Ross J A, Green H L
Division of Anaesthesia, Clinical Research Centre, Harrow, Middlesex, UK.
Br J Ind Med. 1987 Nov;44(11):764-8. doi: 10.1136/oem.44.11.764.
An investigation was undertaken to determine the ventricular fibrillation (VF) threshold of anaesthetised dogs subjected to external application of electric shocks between a foreleg and a hindleg. The shocks were 2-15 ms sections of 50 Hz sine waveform starting at peak current and were applied at a known time in the heart cycle. The object of the experiment was to determine if there was an increase in cardiac susceptibility to electrically induced VF at 31 atmospheres absolute (atm abs) in a helium and oxygen environment. The duration and position of that part of the cardiac cycle most vulnerable to induction of VF by electrocution was found (seven animals) using 4 ms shocks and then the minimum fibrillating current for shocks of 2-15 ms (min FC2-15) delivered at the most vulnerable point of the cycle (five animals). Body resistance was calculated from the data so gathered. Fibrillation thresholds were not changed by compression and there were no significant changes in the vulnerable period of the cardiac cycle. Min FC2 was significantly higher than for other durations under both control (3.21 A, SD 1.08) and test conditions (3.26 A, SD 0.39), p = 0.001. There was no difference in body resistance at 31 atm abs (395.5, SD 12.9) from control values at 1 atm abs (396.7, SD 10.9). From these data it was concluded that the heart is no more susceptible to the induction of VF at 31 atm abs in a helium oxygen environment and additional safety factors are unnecessary from this point of view.

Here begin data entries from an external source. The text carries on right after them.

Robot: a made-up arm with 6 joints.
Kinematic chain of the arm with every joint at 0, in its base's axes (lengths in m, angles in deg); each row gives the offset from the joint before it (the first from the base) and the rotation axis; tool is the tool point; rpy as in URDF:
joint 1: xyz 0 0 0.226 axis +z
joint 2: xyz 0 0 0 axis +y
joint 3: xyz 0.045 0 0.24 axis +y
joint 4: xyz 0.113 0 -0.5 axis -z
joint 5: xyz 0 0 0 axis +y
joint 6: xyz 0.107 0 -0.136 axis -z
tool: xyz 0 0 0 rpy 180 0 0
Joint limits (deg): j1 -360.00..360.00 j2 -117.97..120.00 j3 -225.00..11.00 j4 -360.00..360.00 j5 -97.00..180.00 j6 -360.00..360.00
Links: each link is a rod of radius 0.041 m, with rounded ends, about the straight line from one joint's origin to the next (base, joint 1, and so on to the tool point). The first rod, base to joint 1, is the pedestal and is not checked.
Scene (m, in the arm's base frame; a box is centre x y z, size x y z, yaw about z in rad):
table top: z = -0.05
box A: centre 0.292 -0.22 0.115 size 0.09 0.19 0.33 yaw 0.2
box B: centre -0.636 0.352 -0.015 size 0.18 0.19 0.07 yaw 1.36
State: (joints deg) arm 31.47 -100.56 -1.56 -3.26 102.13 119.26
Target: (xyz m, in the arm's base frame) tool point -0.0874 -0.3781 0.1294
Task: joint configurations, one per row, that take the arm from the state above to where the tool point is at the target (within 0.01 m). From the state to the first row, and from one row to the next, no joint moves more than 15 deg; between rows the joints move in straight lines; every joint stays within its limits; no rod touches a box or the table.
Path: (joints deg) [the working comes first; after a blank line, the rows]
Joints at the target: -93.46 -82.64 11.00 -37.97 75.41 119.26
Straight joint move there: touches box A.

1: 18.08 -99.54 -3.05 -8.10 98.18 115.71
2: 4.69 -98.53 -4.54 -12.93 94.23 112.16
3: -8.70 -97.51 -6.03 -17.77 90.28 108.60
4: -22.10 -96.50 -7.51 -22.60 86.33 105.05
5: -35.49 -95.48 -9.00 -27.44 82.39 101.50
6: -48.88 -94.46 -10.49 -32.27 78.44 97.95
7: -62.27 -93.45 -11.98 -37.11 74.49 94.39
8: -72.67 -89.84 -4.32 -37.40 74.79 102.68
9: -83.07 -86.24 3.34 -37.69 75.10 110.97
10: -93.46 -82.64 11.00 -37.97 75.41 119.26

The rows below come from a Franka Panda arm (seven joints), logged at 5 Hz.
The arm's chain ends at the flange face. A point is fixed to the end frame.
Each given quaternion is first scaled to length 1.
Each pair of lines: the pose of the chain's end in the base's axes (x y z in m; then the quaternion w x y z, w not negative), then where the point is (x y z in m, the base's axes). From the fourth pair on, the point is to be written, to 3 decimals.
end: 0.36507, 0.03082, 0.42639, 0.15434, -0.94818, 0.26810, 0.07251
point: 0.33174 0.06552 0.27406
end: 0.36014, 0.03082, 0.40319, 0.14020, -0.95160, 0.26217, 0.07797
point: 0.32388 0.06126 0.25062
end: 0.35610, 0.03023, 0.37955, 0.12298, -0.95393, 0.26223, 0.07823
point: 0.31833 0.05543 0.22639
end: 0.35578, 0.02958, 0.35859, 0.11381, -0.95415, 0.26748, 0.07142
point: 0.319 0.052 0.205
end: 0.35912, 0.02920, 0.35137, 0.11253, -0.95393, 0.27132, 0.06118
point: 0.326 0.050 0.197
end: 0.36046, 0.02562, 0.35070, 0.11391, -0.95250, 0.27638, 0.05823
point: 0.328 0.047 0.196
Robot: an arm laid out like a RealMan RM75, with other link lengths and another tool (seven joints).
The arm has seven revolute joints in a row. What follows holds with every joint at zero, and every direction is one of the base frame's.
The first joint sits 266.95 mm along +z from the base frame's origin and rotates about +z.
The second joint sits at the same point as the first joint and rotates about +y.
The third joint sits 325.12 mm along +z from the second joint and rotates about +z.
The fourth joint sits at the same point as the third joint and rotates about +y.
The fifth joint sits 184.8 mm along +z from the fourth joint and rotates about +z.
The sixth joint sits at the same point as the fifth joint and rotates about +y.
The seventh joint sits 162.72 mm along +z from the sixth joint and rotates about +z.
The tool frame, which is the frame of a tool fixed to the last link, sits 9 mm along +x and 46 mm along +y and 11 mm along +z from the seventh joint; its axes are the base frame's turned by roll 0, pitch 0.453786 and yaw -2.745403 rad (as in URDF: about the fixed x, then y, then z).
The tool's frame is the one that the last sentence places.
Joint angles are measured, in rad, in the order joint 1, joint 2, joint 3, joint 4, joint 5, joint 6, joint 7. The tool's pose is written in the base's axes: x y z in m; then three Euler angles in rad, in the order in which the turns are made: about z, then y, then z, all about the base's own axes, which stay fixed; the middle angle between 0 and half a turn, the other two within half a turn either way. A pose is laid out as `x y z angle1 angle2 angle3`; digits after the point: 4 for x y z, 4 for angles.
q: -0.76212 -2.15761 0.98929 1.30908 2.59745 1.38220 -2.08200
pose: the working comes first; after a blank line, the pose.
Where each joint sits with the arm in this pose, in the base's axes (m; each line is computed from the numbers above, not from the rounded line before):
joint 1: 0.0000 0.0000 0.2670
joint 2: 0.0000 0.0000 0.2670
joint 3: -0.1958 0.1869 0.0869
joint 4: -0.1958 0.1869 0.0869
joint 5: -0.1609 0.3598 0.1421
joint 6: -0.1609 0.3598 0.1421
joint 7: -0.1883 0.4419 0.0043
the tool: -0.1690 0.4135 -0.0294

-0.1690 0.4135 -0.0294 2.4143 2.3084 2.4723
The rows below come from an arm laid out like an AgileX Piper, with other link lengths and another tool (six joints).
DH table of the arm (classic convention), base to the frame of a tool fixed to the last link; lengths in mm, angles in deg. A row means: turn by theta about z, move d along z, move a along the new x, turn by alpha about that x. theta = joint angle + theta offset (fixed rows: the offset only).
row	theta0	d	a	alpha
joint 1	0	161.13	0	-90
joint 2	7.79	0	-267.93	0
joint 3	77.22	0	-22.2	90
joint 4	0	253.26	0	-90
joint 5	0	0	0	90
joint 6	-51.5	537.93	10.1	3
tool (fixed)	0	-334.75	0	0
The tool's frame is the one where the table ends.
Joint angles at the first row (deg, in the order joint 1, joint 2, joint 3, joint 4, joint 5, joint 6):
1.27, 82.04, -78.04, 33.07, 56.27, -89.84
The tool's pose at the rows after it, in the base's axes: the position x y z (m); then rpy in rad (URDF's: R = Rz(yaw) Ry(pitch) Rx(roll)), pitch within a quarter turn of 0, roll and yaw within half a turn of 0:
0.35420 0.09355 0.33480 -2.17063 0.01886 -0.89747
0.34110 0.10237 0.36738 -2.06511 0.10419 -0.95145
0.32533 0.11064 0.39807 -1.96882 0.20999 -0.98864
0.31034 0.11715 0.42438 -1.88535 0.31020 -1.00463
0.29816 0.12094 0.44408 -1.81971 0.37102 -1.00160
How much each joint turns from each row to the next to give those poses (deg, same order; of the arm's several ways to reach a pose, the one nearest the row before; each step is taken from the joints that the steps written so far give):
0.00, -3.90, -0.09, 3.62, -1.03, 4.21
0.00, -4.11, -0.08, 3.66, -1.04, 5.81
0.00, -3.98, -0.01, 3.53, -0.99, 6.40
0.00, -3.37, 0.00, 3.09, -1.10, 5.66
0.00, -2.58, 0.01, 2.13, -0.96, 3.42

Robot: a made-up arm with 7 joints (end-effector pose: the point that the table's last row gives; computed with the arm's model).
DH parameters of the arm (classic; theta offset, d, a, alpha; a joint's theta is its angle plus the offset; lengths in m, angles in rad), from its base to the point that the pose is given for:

进行了一项研究,以确定在前肢和后肢之间施加外部电击的麻醉犬的室颤(VF)阈值。电击为50Hz正弦波形的2 - 15ms片段,从峰值电流开始,并在心动周期的已知时间施加。该实验的目的是确定在31个绝对大气压(atm abs)的氦氧环境中,心脏对电诱导室颤的易感性是否增加。使用4ms电击找到了心动周期中最易被电刺激诱发室颤的部分的持续时间和位置(7只动物),然后在心动周期的最易损点施加2 - 15ms电击的最小致颤电流(min FC2 - 15)(5只动物)。根据收集到的数据计算身体电阻。压缩不会改变室颤阈值,心动周期的易损期也没有显著变化。在对照(3.21A,标准差1.08)和测试条件(3.26A,标准差0.39)下,min FC2均显著高于其他持续时间,p = 0.001。31 atm abs时的身体电阻(395.5,标准差12.9)与1 atm abs时的对照值(396.7,标准差10.9)没有差异。从这些数据得出结论,在氦氧环境中,心脏在31 atm abs时对室颤诱发的易感性并不更高,从这个角度来看不需要额外的安全因素。